The business partners picked the neighborhood because “a lot of cool stuff is going on, and we like the atmosphere that it provides,” said Kuhns, who lives nearby and has been involved in the food and beverage industry for many years

Nelson has been a head chef at several Salt Lake City area restaurants, and helped launch HSL, Nohm and Oquirrh.

More food businesses are coming as well, said Johnson.

A few doors south of the new market — on the west side of Jefferson Street — construction of a new commercial building is nearly complete. The street-level space of that two-story building will be home to a soon-to-be named restaurant with a patio.

And the old building behind Blue Copper Coffee, which previously was used for roasting beans, is being remodeled and soon will be another bar.

The market and the additional restaurants will gain thousands more potential customers with several multilevel housing developments under construction — or in the planning stages — in the Central Ninth neighborhood as well as the nearby Granary and Ballpark areas.

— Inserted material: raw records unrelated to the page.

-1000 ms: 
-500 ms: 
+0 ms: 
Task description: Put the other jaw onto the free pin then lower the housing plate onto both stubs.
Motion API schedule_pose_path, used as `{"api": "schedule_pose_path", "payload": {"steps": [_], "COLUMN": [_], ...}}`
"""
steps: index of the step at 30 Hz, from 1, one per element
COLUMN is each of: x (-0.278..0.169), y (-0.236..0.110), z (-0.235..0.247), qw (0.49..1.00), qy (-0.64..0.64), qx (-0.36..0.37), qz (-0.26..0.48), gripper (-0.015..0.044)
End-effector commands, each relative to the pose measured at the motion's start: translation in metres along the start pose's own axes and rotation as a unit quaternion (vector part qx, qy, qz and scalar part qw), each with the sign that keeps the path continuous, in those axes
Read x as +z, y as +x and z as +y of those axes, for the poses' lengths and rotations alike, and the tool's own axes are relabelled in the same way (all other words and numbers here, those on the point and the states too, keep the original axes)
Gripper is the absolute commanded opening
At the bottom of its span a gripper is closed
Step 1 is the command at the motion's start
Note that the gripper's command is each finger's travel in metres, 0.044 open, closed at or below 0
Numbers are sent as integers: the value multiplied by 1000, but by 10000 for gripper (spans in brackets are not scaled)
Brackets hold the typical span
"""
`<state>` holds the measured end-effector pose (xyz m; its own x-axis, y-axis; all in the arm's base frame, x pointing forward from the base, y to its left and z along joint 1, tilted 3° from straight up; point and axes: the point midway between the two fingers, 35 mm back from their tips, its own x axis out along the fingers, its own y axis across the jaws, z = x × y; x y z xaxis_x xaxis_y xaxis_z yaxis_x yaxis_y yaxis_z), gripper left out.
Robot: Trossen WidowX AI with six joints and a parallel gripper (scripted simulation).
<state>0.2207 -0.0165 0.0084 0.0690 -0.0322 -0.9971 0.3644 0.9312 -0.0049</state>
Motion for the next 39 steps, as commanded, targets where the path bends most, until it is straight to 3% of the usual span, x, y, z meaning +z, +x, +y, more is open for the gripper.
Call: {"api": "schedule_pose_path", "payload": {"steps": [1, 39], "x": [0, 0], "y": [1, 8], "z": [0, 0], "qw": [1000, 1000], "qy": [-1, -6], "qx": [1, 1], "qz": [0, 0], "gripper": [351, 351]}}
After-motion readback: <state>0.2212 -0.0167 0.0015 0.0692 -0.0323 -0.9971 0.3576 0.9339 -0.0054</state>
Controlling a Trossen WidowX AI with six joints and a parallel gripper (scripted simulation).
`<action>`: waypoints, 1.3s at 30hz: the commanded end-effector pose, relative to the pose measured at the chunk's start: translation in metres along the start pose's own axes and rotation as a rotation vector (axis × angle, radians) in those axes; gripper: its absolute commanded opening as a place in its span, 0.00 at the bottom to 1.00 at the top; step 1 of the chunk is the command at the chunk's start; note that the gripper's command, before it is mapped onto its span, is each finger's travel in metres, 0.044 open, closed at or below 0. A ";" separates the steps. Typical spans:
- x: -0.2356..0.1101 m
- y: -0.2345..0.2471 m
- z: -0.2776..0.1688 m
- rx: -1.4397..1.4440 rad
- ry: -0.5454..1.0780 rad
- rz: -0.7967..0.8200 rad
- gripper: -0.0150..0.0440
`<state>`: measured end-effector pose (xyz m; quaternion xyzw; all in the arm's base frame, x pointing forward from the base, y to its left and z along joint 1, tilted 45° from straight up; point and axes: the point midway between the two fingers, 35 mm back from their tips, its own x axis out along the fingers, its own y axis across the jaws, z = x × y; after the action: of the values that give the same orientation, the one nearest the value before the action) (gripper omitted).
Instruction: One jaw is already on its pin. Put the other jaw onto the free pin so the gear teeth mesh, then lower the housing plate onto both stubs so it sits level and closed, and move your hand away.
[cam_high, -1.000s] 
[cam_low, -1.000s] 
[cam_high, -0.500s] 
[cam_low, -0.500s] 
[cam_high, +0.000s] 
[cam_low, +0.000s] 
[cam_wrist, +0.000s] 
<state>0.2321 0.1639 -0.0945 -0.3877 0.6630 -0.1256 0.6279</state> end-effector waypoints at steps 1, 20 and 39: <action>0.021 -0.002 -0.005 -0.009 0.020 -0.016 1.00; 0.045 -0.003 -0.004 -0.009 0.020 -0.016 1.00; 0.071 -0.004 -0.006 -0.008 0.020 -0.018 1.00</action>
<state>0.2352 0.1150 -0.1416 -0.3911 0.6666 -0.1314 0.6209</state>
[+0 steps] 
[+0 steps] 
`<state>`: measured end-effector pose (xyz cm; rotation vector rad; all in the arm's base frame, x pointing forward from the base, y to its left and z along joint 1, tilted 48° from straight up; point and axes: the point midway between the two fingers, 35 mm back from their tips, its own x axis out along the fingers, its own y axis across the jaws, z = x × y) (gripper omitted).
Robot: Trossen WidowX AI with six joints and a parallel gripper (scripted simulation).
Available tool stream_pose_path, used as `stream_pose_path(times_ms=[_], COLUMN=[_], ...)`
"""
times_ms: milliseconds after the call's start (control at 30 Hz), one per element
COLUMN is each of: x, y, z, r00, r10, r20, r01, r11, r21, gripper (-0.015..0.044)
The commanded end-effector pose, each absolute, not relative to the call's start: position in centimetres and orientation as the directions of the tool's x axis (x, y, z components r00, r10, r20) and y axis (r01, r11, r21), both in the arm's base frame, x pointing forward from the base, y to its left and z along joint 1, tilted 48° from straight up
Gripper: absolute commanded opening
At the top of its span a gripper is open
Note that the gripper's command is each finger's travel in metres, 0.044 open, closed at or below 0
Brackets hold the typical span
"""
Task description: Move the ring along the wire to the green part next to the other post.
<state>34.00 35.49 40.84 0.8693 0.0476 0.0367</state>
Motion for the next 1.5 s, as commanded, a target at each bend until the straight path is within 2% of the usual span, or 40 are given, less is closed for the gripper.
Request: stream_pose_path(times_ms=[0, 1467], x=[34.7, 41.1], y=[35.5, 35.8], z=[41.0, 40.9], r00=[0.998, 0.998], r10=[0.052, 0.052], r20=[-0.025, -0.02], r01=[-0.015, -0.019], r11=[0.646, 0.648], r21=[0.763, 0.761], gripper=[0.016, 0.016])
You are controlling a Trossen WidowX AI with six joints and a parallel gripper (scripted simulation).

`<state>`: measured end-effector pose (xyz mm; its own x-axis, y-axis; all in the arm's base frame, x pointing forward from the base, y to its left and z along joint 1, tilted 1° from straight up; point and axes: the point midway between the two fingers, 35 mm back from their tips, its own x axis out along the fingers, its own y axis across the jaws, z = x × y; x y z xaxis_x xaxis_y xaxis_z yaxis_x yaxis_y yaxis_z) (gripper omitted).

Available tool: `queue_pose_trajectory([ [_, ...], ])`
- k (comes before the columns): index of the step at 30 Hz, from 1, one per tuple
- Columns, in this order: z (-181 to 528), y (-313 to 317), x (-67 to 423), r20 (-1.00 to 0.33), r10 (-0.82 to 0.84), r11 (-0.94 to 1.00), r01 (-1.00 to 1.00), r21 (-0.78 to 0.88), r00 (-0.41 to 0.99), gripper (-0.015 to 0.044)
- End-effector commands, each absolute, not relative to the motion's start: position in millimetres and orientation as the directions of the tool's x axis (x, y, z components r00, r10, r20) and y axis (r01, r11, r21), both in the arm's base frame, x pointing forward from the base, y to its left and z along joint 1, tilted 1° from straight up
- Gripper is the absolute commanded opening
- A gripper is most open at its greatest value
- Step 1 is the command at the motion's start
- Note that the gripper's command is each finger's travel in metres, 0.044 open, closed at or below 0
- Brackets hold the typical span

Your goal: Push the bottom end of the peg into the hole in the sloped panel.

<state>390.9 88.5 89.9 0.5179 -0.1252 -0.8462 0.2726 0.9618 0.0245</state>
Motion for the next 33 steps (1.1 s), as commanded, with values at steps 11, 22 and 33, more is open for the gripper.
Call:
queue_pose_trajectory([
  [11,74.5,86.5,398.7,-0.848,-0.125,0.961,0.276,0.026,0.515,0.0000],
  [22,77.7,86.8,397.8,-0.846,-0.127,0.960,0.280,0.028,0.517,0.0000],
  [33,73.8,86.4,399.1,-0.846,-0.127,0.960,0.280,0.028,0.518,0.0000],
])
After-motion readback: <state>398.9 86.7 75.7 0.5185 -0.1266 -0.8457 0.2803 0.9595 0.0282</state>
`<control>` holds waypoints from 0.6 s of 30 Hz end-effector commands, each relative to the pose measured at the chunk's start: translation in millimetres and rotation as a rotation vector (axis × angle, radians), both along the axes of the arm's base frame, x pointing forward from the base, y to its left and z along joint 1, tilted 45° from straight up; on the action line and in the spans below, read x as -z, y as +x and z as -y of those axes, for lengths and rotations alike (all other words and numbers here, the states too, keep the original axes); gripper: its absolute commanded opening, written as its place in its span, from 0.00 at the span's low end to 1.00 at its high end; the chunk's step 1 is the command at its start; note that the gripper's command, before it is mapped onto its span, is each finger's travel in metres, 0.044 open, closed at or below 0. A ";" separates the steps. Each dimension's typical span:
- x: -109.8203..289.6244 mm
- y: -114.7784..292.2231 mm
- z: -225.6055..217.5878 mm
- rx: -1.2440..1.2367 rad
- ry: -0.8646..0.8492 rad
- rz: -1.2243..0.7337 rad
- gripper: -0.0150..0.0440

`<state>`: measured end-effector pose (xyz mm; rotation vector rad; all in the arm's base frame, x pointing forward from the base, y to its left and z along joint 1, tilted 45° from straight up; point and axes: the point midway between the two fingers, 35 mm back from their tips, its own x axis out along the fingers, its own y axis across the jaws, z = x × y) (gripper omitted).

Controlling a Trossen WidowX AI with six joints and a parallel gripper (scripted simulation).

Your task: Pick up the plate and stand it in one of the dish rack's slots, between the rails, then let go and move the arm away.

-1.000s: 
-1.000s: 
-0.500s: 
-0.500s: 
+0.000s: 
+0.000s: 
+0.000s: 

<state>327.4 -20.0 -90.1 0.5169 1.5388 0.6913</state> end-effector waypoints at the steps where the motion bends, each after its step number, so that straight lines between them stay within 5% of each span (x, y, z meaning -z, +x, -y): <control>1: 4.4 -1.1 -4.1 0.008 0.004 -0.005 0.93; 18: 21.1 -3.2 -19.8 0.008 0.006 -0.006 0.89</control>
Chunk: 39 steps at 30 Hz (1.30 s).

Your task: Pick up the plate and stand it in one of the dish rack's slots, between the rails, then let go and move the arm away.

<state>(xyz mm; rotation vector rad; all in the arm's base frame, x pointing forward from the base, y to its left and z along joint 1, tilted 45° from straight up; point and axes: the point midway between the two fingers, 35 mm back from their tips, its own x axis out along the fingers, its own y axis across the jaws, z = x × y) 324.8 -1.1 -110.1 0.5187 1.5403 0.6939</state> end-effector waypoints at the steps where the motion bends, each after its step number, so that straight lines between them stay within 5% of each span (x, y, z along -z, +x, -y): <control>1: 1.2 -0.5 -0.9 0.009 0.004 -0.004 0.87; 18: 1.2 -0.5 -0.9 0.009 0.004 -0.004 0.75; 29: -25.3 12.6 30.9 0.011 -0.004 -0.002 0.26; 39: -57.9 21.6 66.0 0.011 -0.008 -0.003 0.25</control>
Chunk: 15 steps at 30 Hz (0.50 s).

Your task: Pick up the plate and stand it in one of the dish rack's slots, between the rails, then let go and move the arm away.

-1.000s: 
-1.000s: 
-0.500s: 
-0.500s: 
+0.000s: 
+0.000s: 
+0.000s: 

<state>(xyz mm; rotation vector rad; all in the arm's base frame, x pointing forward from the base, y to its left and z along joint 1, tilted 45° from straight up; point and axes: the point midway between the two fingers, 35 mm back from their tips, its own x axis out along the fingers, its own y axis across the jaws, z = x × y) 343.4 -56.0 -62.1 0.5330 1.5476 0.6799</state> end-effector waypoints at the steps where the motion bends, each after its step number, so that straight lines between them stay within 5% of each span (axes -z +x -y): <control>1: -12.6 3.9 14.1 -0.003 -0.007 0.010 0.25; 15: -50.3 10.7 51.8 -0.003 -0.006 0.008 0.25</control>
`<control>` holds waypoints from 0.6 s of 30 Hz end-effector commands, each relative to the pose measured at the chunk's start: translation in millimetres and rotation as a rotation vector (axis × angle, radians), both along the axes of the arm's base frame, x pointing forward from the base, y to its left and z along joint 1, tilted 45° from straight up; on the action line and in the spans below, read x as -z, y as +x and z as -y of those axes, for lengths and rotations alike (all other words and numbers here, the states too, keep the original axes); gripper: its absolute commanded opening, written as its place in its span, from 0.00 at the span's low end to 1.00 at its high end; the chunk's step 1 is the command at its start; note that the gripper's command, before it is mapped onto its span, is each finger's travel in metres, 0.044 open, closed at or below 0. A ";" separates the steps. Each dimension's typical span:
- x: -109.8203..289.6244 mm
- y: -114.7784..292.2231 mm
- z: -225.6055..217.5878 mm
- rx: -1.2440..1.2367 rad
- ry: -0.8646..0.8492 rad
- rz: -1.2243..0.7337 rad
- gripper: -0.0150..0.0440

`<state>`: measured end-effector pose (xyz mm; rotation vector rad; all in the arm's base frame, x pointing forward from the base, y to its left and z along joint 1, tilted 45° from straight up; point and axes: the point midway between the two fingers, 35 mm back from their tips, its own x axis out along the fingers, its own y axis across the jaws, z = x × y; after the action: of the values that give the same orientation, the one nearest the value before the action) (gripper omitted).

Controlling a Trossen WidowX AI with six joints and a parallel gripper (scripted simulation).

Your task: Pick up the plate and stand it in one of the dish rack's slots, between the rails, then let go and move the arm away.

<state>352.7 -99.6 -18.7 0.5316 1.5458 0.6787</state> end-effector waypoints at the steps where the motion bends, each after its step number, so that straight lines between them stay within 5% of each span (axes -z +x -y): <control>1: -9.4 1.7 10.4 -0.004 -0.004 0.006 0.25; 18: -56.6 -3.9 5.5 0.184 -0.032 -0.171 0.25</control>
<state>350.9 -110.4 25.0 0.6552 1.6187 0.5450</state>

“There’s going to be a lot more feet on the ground,” Johnson said, “so it’s exciting to see the local eateries come to the neighborhood.”

In addition to those new developments, Johnson said, a “streetscape” project will launch this summer. When completed (in about 18 months), it will become “the heart of our neighborhood.”

Parking will move into the middle of 900 South — stretching from 300 West to West Temple — and will double the number of parking spaces from 45 to 90. City crews also will upgrade utilities, bury power lines, create designated bike lanes, and add pedestrian-friendly walkways with trees and benches.

“The streetscape is a big deal,” he said, “it will create a walkable pedestrian green space that the neighborhood desperately needs.”